Medical Marijuana is proud to bring you Cookie Monster.
Let's be honest. Mitt Romney does have a point---some of the Sesame Street characters would be wonderful for selling tons of products. For instance, if it has sugar in it, Cookie Monster would be your go-to guy. Breakfast cerals, cookies, cakes, cookies, brownies, cookies, danishes, cookies, soda, cookies. If it has sugar, it is yummy. Did I mention that Cookie Monster would be good at selling cookies? Sure, Cookie Monster would not be good at selling fruits and vegatables; but hey, the mark-up on them is not as good as the profit one makes by adding sugar to a food product. Something else Cookie Monster would be good at selling---Medical Marijuana. Given his fondness for cookies (the munchies, perhaps), we all suspect that he has been partaking of the leafy green medicine for a long time.

Sesame Street Ad 1

Today, Big Bird and the letter H is being brought to you by Hooters.
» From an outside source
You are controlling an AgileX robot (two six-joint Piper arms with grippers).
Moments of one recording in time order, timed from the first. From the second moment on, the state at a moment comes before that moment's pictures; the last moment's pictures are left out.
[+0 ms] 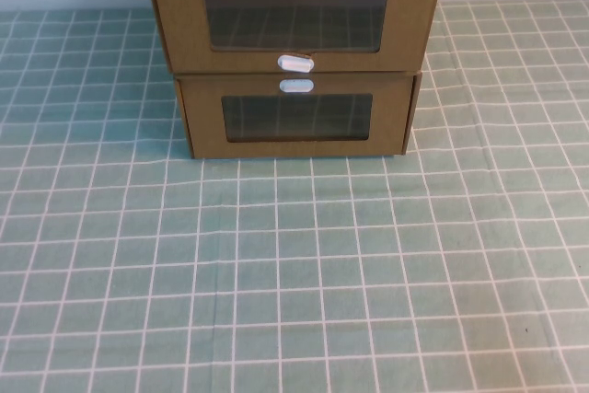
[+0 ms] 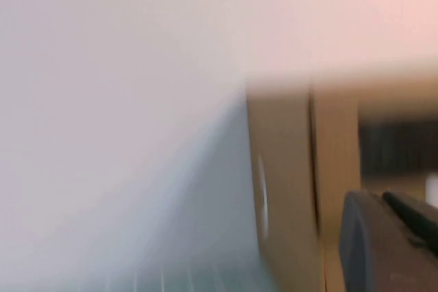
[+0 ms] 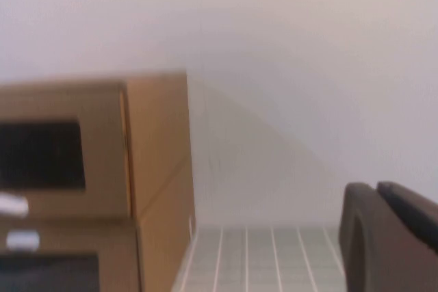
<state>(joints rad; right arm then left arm) 0.12 -0.01 0.02 0.02 -0.17 0.08 -0.19 -0.01 0.03 0.06 -0.16 0.03</state>
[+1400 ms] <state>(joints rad) 0.12 0.10 -0.64 0.04 -0.46 0.22 -0.19 0.05 -0.61 0.03 -0.35 -0.12</state>
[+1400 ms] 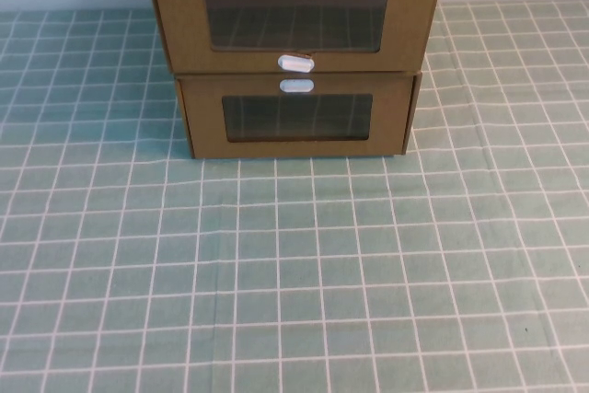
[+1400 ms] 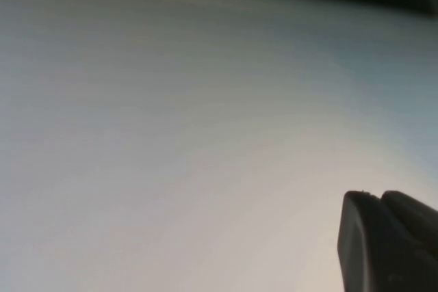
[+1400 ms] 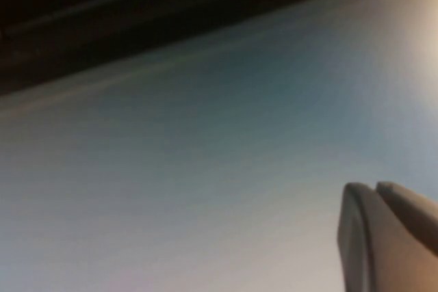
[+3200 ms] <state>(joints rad) 0.67 1.57 -1.26 -0.23 0.62 -0.41 -0.20 2.12 -2.25 -0.90 1.06 0.68</state>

Yes, that is right boys and girls---Mitt Romney thinks that making Big Bird sell his body to Hooters, along with the letter H, is going to help fix the federal budget. After all, both PBS and the NPR receive funds from the Corporation for Public Broadcasting. And such most Americans believe that 1 percent or more goes to the CPB, it is time to chop up Big Bird and dip him into BBQ sauce. Actually, the CPB only recieves .00014 of the federal budget. The Sesame StreetWorkshop claims that the money they recieve from the CPB covers "only a fraction" of the costs of producing Sesame Street. The rest of the funding comes from your parents, other donors, program sales, and the selling of Elmo merchandise. But who are you going to believe Big Bird or a Republican? Remember, if you believe that Big Bird should continue to recieve federal funding, both the Chinese loan sharks and the oil-rich terrorists win, and your mommy and daddy will be forced to plant rice and worship the devil.